Além de acompanhar a transparência dos sistemas estaduais, o estudo olhou para as bases e-SUS Notifica (casos leves de Covid-19) e o Sivep-Gripe (casos graves e SRAG). O último sequer disponibiliza a especificação de raça/cor e etnia, dificultando o cruzamento de dados entre as duas plataformas. Mesmo a notificação de SRAG encontra problemas, uma vez que 25% delas não indica as mesmas informações obrigatórias.

— Acreditamos que depois de seis meses ainda é inadmissível ter um quarto sem preenchimento. É o tipo de dado que você não vai recuperar depois, não será possível preencher um dado perdido — lamenta a diretora-executiva da OKBR. — É um caso muito emblemático de como os dados podem salvar vidas. Por que povos indígenas estão organizando o próprio monitoramento? Eles estão querendo entender exatamente como suas populações estão sendo afetadas. O dado é imprescindível. Da mesma forma que a sociedade precisa dessas informações, o governo precisa dekas para fazer gestão. Questionamos se o governo está cumprindo seu papel de protegê-los.

A Articulação dos Povos Indígenas do Brasil (Apib), por exemplo, calcula que 158 povos já foram atingidos pelo novo coronavírus. A entidade contabiliza 32.818 contágios e 821 mortes pela Covid-19.

Para Tiago Moreira, pesquisador do Programa de Monitoramento de Áreas Protegidas do Instituto Socioambiental, que não participou do estudo da OKBR, o problema na falta de transparência nos dados da saúde indígena são crônicos, mas se agravaram na pandemia.

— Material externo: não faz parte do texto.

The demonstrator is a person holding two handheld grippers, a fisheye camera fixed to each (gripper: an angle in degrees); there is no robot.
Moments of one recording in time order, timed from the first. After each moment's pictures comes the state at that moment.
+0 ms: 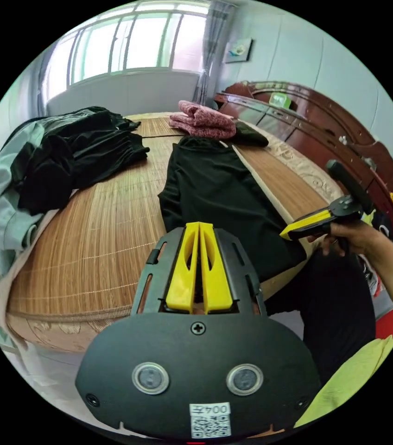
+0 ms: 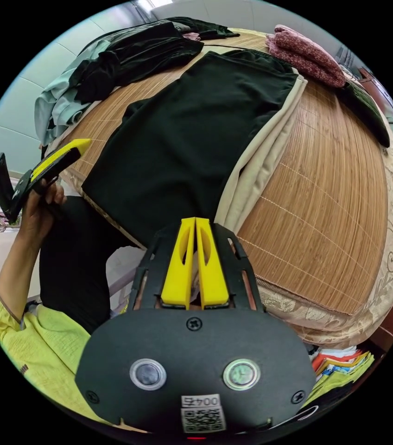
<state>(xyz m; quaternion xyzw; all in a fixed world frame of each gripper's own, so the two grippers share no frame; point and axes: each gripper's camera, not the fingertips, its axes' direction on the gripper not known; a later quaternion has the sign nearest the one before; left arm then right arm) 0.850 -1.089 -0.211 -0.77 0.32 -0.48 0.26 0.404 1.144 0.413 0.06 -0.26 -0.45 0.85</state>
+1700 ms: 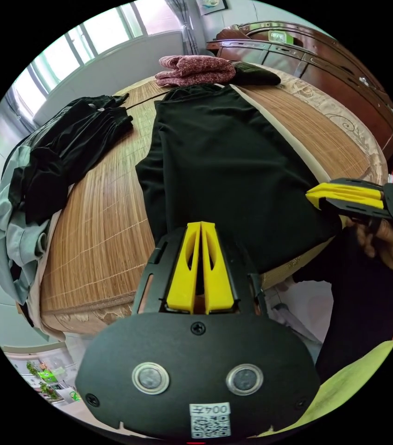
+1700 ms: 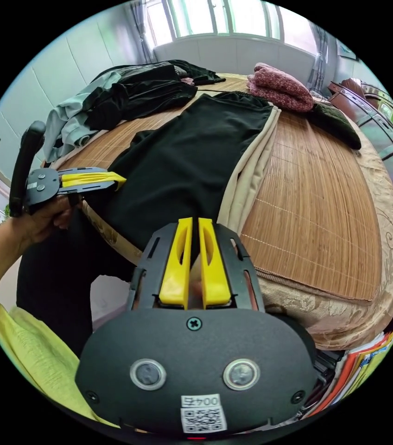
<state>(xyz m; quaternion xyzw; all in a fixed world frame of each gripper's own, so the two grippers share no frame) 1.018 -1.170 -0.199 -0.83 0.40 -0.34 0.21 0.553 1.256 0.433 0.22 -0.31 -0.39 0.84</state>
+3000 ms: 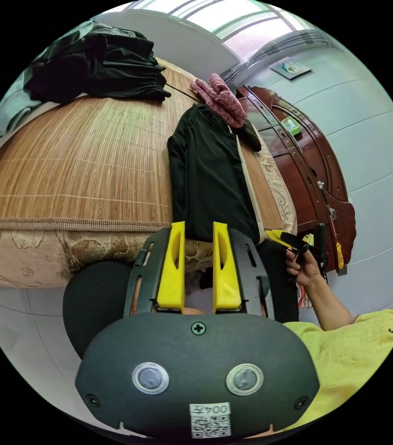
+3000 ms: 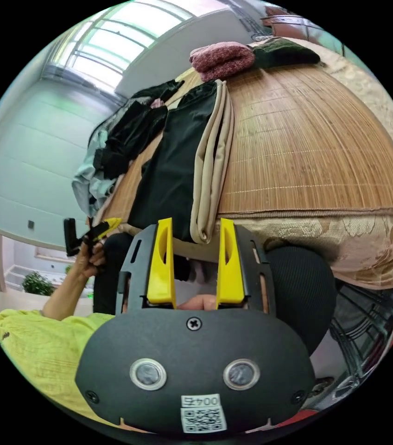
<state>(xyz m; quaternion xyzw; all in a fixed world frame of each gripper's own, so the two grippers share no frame) 0.731 -1.012 -0.286 -0.72 0.25 -0.65 0.03 0.746 1.197 0.399 0.07 -0.50 -0.25 0.83</state>
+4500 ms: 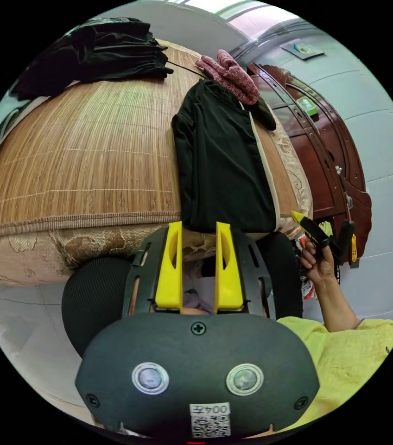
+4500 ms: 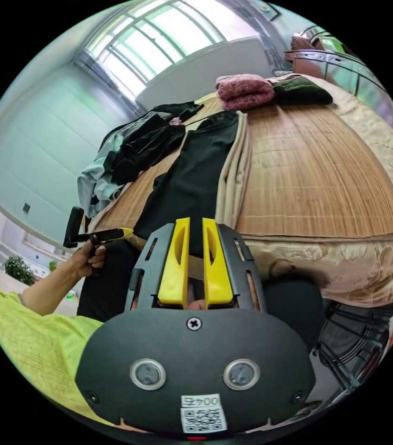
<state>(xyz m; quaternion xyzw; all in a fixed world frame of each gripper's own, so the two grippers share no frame) 0.728 -0.970 -0.252 -0.75 0.30 -0.59 -0.01 0.730 1.242 0.346 0.18 -0.49 -0.26 0.81</state>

— Os dados da Secretaria Especial de Saúde Indígena (Sesai) não são inseridos dentro de uma plataforma comum como o Datasus. Dados sobre comorbidades, por exemplo, são muito difíceis de serem conseguidos. Muitas vezes são obtidos por lei de acesso à informação, mas mesmo quando são divulgados revelam certa precariedade — explica Moreira. — Com a Covid-19, vimos uma falta de transparência ainda maior. A transparência pública é fundamental, fortalece a democracia, a capacidade da sociedade civil de agir, e indica se o governo tem informações para responder com a velocidade necessária que a pandemia demanda.

Inconsistência

Ainda de acordo com o levantamento da OKBR, os índices de transparência quanto ao item raça/cor é ligeiramente melhor do que o detalhamento por etnia indígena, mas ainda deixa a desejar: 82% dos estados informam estes dados, mas apenas 44% das capitas o fazem. Os números são piores na Amazônia Legal, onde estão concentrados 62% das vítimas fatais identificadas como indígenas — 78% nos estados e 44% nas capitais da região.

Outro dado que chamou atenção da ONG é a disparidade entre números da Sesai, atrelada ao Ministério da Saúde, e a própria base do Sivep-Gripe. A secretaria contabiliza 426 mortes por Covid-19, enquanto a base de SRAG indica 529 mortes em todo o país, espalhadas por 183 municípios. A diferença se justifica pelos ccriterios do órgão da Saúde, que leva em conta apenas notificações de indígenas que vivem em terras homologadas, pontua Campagnucci:

— Outro problema identificado no levantamento é o desenho de política de atendimento às terras indígenas só se voltar para terras homologadas. Muitos deles estão em contexto urbano. Nesse caso, o atendimento da Sesai já não olha para essa população, e até mesmo terras que não são homologadas ficam de fora. Existe uma falta de diálogo de órgãos dentro do próprio governo.

Para Moreira, a diferenciação não faz sentido.

— Muitos indígenas vivem na cidade e também na terra indígena, e circulam em uma rede multilocal. São redes de solidariedade, onde as pessoas acionam a saúde para ter um serviço médico na cidade, estudar em uma escola, universidade, ter um amparo para receber os benefícios sociais para comprar itens necessários. (A dissociação dos dados) É uma oposição entre aldeia e cidade que não faz o menor sentido prático. E, em uma pandemia, você perde o controle da doença por achar que o vírus não chegou na aldeia, enquanto as pessoas estão circulando nessa rede — afirma o pesquisador do ISA. — Além disso, as populações que estão em terras não homologadas são as que estão em situação de maior vulnerabilidade. São território em conflito com invasores, e a questão de violência também é um problema de saúde pública.